_WHAT TO WORK ON_
Set each line of the records down again exactly, please.
****************************************
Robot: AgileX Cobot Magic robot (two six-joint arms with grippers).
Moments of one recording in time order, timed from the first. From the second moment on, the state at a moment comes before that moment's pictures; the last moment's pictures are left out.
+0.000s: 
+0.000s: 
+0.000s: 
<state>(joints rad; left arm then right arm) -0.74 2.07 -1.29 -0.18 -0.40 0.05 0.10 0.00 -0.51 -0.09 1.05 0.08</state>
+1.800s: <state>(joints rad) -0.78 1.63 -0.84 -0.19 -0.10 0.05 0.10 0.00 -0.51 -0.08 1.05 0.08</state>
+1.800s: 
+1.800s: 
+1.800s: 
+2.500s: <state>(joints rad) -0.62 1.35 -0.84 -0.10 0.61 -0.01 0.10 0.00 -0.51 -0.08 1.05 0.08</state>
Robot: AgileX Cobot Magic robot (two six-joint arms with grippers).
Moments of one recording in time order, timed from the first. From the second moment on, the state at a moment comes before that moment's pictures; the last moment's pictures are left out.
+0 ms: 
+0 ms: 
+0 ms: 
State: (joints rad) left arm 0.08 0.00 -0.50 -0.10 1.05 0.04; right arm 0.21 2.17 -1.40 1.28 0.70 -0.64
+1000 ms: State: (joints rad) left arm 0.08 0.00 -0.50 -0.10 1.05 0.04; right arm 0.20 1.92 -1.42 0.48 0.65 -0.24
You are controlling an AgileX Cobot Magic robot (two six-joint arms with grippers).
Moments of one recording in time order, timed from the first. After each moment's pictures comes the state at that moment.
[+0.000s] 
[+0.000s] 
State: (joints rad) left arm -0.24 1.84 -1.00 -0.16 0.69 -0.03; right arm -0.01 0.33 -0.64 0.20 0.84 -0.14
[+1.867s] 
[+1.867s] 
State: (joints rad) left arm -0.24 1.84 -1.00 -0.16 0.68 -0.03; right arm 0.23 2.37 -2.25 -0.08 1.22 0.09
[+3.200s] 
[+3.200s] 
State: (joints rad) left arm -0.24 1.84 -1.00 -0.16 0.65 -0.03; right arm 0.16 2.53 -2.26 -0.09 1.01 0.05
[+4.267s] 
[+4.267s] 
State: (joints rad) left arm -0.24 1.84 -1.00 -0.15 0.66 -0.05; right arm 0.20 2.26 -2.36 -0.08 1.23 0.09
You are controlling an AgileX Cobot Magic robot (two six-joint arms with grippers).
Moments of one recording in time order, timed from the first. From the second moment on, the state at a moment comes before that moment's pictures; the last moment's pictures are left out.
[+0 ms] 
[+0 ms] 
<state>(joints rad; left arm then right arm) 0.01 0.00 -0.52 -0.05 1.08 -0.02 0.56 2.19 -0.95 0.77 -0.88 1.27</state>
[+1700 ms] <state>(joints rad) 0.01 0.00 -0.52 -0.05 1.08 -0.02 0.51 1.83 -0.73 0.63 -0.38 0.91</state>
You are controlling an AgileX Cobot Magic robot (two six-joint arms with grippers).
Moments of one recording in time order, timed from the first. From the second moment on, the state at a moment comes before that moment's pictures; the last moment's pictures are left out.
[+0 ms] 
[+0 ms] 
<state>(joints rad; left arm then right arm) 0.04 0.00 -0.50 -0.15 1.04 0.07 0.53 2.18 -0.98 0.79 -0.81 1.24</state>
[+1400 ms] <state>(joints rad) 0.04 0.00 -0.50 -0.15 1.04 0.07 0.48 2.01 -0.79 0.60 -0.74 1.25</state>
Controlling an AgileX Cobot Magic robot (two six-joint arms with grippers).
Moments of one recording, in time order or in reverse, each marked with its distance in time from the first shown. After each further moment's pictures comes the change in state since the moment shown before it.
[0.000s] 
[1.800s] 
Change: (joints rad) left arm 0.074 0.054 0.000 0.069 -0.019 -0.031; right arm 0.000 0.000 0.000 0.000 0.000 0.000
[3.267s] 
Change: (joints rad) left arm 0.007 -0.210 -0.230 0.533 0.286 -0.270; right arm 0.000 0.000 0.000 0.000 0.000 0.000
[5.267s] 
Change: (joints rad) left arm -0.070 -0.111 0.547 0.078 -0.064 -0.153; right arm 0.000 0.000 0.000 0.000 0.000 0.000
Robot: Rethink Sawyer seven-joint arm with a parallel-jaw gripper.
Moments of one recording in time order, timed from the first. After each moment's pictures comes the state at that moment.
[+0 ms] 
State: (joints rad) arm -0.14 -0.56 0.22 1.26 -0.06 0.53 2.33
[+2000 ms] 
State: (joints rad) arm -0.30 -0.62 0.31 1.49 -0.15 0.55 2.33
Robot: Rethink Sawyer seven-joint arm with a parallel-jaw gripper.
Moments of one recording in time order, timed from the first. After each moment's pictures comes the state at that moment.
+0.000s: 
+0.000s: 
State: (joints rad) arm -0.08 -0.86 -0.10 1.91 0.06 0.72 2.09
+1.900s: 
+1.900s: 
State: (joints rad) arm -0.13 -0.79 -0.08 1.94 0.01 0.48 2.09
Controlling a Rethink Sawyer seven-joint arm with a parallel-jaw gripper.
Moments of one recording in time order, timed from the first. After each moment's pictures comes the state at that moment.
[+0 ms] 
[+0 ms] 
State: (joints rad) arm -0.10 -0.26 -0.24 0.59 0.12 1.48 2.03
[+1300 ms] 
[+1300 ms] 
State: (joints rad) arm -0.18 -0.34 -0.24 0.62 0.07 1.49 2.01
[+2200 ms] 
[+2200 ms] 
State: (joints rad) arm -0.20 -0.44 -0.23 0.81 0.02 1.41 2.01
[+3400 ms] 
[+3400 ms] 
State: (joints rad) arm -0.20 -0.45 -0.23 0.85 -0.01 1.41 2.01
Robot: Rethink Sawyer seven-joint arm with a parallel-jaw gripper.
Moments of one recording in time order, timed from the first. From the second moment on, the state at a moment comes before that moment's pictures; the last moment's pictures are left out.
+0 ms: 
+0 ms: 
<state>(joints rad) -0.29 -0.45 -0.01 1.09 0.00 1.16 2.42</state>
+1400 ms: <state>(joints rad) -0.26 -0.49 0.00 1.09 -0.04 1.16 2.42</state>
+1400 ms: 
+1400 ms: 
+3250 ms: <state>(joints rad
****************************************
_FINISHED EXERCISE_
Robot: AgileX Cobot Magic robot (two six-joint arms with grippers).
Moments of one recording in time order, timed from the first. From the second moment on, the state at a moment comes before that moment's pictures; the last moment's pictures are left out.
+0.000s: 
+0.000s: 
+0.000s: 
<state>(joints rad; left arm then right arm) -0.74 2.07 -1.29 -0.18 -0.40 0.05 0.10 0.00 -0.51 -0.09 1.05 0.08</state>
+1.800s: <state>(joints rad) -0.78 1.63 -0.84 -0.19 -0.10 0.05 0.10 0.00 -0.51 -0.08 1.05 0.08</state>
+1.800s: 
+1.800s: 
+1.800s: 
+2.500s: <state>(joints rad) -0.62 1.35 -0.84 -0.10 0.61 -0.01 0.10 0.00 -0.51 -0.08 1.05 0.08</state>
Robot: AgileX Cobot Magic robot (two six-joint arms with grippers).
Moments of one recording in time order, timed from the first. From the second moment on, the state at a moment comes before that moment's pictures; the last moment's pictures are left out.
+0 ms: 
+0 ms: 
+0 ms: 
State: (joints rad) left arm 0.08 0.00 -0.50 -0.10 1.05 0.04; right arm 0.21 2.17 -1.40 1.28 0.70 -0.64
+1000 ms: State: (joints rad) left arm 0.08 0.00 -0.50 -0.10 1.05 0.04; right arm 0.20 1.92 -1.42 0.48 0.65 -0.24
You are controlling an AgileX Cobot Magic robot (two six-joint arms with grippers).
Moments of one recording in time order, timed from the first. After each moment's pictures comes the state at that moment.
[+0.000s] 
[+0.000s] 
State: (joints rad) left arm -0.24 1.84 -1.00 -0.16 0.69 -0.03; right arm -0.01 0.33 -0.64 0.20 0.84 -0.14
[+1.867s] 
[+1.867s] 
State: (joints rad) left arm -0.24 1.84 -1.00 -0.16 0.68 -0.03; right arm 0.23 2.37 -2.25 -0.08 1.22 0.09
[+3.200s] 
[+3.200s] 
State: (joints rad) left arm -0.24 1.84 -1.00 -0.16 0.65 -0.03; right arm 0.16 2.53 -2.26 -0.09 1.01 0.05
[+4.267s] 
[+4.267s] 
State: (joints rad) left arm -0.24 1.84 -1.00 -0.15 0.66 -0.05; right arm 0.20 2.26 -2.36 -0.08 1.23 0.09
You are controlling an AgileX Cobot Magic robot (two six-joint arms with grippers).
Moments of one recording in time order, timed from the first. From the second moment on, the state at a moment comes before that moment's pictures; the last moment's pictures are left out.
[+0 ms] 
[+0 ms] 
<state>(joints rad; left arm then right arm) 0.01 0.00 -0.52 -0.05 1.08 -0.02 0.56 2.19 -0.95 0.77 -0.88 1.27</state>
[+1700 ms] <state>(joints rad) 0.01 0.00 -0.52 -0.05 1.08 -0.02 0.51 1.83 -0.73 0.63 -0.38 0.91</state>
You are controlling an AgileX Cobot Magic robot (two six-joint arms with grippers).
Moments of one recording in time order, timed from the first. From the second moment on, the state at a moment comes before that moment's pictures; the last moment's pictures are left out.
[+0 ms] 
[+0 ms] 
<state>(joints rad; left arm then right arm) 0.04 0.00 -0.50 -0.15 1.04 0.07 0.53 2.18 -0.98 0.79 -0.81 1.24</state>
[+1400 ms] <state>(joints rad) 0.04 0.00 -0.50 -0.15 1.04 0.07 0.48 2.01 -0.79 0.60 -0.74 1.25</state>
Controlling an AgileX Cobot Magic robot (two six-joint arms with grippers).
Moments of one recording, in time order or in reverse, each marked with its distance in time from the first shown. After each further moment's pictures comes the change in state since the moment shown before it.
[0.000s] 
[1.800s] 
Change: (joints rad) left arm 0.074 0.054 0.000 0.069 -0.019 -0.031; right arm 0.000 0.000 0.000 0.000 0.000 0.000
[3.267s] 
Change: (joints rad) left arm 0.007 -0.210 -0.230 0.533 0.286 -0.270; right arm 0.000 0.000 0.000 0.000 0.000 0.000
[5.267s] 
Change: (joints rad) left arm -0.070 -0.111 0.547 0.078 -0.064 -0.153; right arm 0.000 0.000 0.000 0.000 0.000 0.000
Robot: Rethink Sawyer seven-joint arm with a parallel-jaw gripper.
Moments of one recording in time order, timed from the first. After each moment's pictures comes the state at that moment.
[+0 ms] 
State: (joints rad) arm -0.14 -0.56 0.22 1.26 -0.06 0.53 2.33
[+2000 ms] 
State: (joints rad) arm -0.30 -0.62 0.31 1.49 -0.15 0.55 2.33
Robot: Rethink Sawyer seven-joint arm with a parallel-jaw gripper.
Moments of one recording in time order, timed from the first. After each moment's pictures comes the state at that moment.
+0.000s: 
+0.000s: 
State: (joints rad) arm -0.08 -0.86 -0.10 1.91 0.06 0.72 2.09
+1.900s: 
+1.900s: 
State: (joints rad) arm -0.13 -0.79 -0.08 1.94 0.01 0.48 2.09
Controlling a Rethink Sawyer seven-joint arm with a parallel-jaw gripper.
Moments of one recording in time order, timed from the first. After each moment's pictures comes the state at that moment.
[+0 ms] 
[+0 ms] 
State: (joints rad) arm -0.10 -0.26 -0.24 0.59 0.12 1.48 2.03
[+1300 ms] 
[+1300 ms] 
State: (joints rad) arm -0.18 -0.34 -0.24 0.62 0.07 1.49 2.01
[+2200 ms] 
[+2200 ms] 
State: (joints rad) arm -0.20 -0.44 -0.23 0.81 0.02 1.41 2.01
[+3400 ms] 
[+3400 ms] 
State: (joints rad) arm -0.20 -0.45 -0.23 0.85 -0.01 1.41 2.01
Robot: Rethink Sawyer seven-joint arm with a parallel-jaw gripper.
Moments of one recording in time order, timed from the first. From the second moment on, the state at a moment comes before that moment's pictures; the last moment's pictures are left out.
+0 ms: 
+0 ms: 
<state>(joints rad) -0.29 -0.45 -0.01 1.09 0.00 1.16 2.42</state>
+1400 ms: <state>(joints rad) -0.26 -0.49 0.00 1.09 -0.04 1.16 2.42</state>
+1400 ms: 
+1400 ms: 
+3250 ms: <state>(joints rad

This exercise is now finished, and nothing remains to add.